Among the most popular incentive trends these days are “fitting” experiences where attendees are fitted for personal items such as designer sunglasses or cowboy boots.
“There’s a real strong uptick in organizations offering fittings and other merchandise experiences on-site,” she said. “For example, at a beach resort, there might be a pavilion set up where people can pick out designer sunglasses, while at a ranch resort it might be cowboy boots. It’s a concierge-style experience that is trumping the room gift itself.”
Fitting experiences have the added benefit of enabling winners to interact with each other, getting feedback from each other as they try on various items, she added.
“The fitting experience also ties into a new consumer trend where the personal brand trumps even the company brand,” Van Dyke says. “As much as we want logos, we also want to add our own special touch, to get the exact color and style you want.”
According to IRF research, the top destinations for incentives continue to be North America, the Caribbean, and Europe, with more than a third of planners using those destinations. Planners who are considering more exotic destinations most frequently chose China, Bali, Vietnam, and Peru.
With the dollar gaining strength against the euro, interest in Europe is especially strong right now. Organizations are eager to “lock in” space while the exchange rate is so favorable, according to Broudy.
By contrast, he doesn’t see a similar uptick in interest for Asia and other long-haul destinations.
“There’s more discussion about exotic destinations, but I’m not sure the willingness is there,” he said. “A big stumbling block for Asia is the cost of flying there on business class, which many organizations, especially those based on the East Coast, feel is necessary to offer. They’re more willing to fly economy class to Europe.”
CSR Still Important
Not just a passing fad, CSR (Corporate Social Responsibility) continues to play a part in incentive programs, with 47% of planners in the IRF study reporting that they are integrating CSR activities into their programs. In many cases, things that were once considered CSR, in particular green practices, are now just standard operating procedure, Van Dyke said.
“Planners have become much more adept at adapting a company’s CSR mission into each program,” she said. “And CSR activities are consistently ranked high among top experiences, particularly if they are tied into the local community.”

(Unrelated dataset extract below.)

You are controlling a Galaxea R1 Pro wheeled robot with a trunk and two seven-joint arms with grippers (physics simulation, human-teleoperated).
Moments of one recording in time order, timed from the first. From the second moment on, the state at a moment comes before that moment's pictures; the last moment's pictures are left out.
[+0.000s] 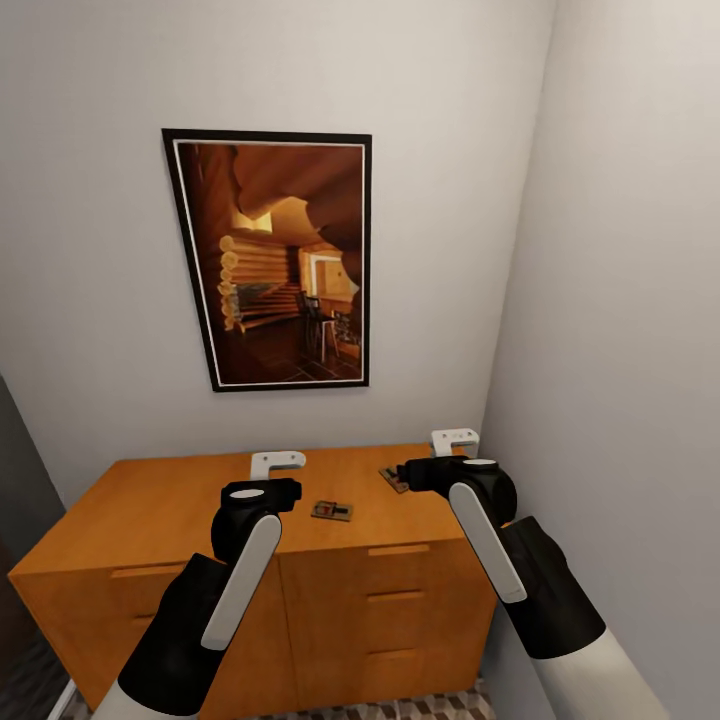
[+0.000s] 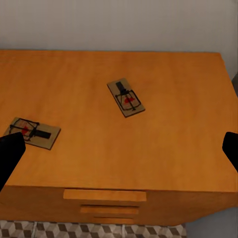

Hofford agreed, adding that clients want CSR experiences that are “customized and not canned” and that include interaction with local people. As an example, she cited a recent activity at the Sheraton Wild Horse Pass Resort, located in the Gila River Indian Community south of Phoenix, where participants helped create a vegetable garden for a grammar school on the reservation.
“The kids got excited, came out, and joined in with planting and building chicken coops,” she said. “Afterward, the attendees went on a run with the kids. It was incredibly rewarding for everyone.”
A ‘Pure’ Incentive?
While it’s often presumed that business meetings are becoming a more important element of incentive programs, IRF research has found that only about half of programs are including meetings.
“This was surprising to us, so we went out and talked to more planners to find out why,” Van Dyke said. “What we found is that there is a firm stance on either side of the issue. Your incentive program is a reflection of your corporate culture. There are companies that view the incentive as a pure reward where people should be allowed to just have fun.”
For other companies, however, the incentive is viewed as a means to share best practices and also to engage top leaders and performers in discussions on solving key business issues, she said.
When incentive programs involve distributors rather than corporate employees, business sessions may be included, but are often not lengthy or mandatory, according to Broudy.
“The client may want to include a business briefing or introduce a brand-new product, but very few will do an all-day meeting,” he said.